EXERCISE GOAL. In the material below, the lines containing the word "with" are required; copy each of them.

INFORMATION SHOWN.
────────
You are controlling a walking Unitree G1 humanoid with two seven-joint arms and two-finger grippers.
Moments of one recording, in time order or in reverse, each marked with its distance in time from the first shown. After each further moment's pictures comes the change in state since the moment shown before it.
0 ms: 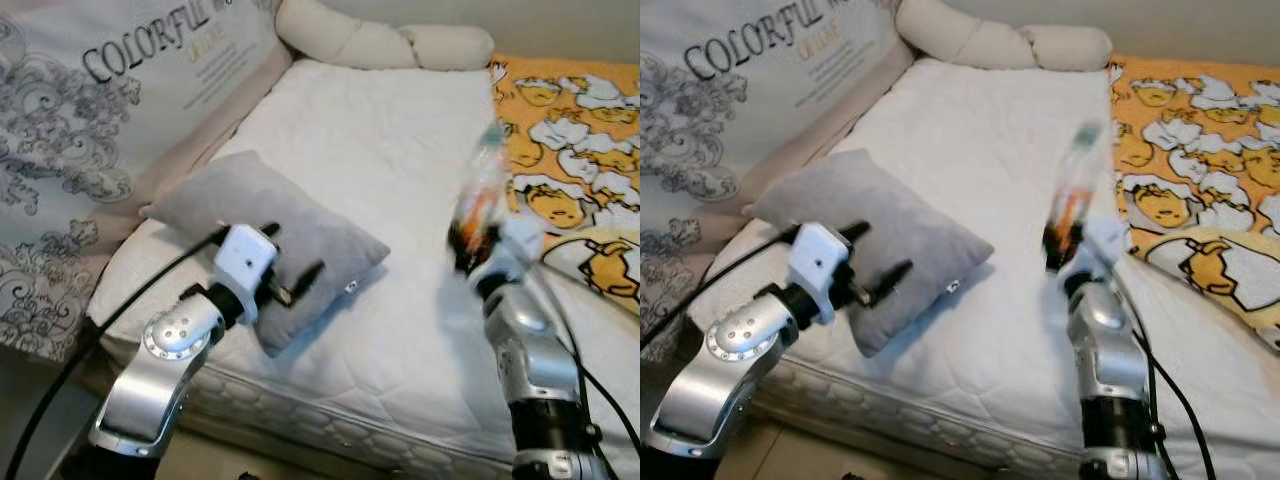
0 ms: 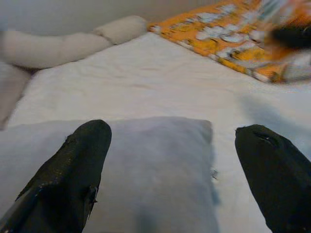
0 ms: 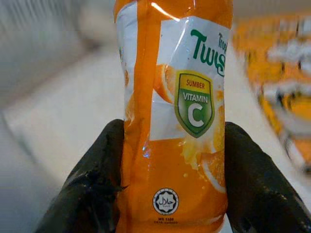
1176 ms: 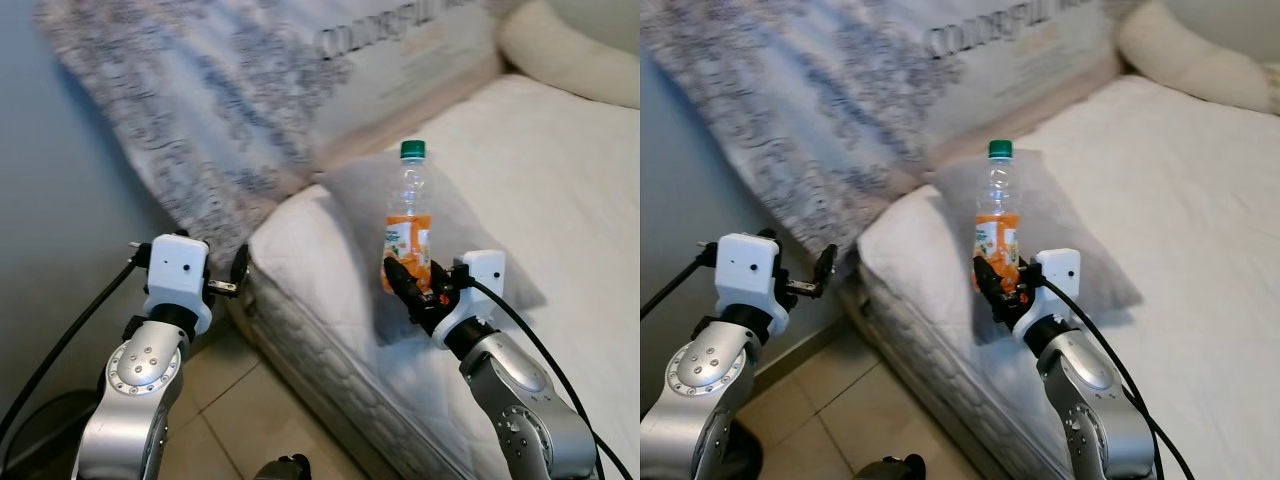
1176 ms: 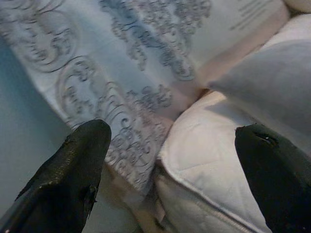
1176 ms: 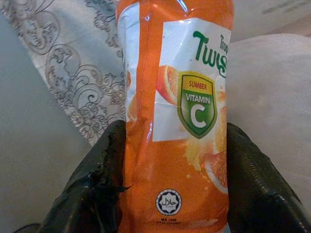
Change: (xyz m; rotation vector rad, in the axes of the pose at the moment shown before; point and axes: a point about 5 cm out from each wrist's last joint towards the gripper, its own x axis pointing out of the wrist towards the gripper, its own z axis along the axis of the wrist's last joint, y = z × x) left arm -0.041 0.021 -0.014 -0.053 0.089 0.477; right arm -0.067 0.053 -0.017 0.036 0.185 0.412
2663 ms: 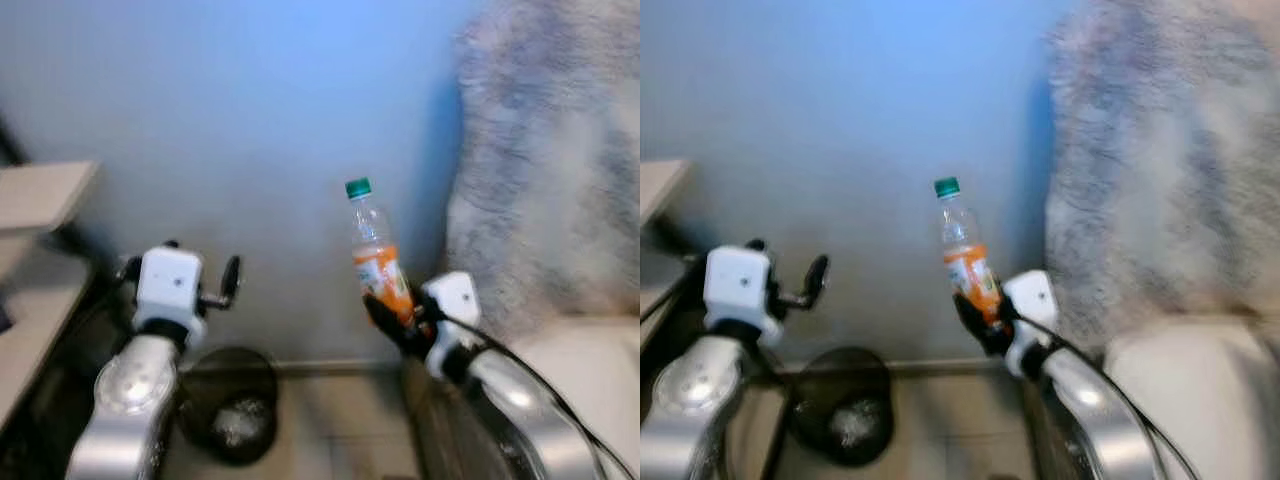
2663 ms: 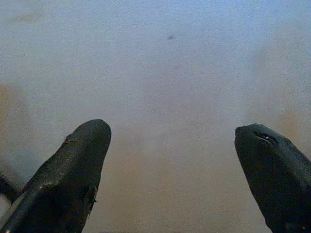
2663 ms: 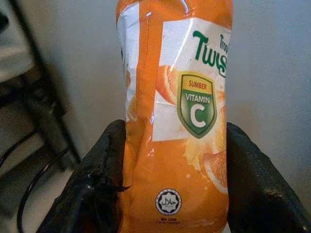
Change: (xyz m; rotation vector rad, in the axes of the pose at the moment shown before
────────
EXERCISE RESPONSE.
You are controlling a walking Unitree G1 humanoid with two seven-joint arms and two-finger grippers.
Moments of one recording, in time order or in reverse, each marked with its distance in time from the first shown. After each further moment's pictures comes the change in state since the moment shown before it.

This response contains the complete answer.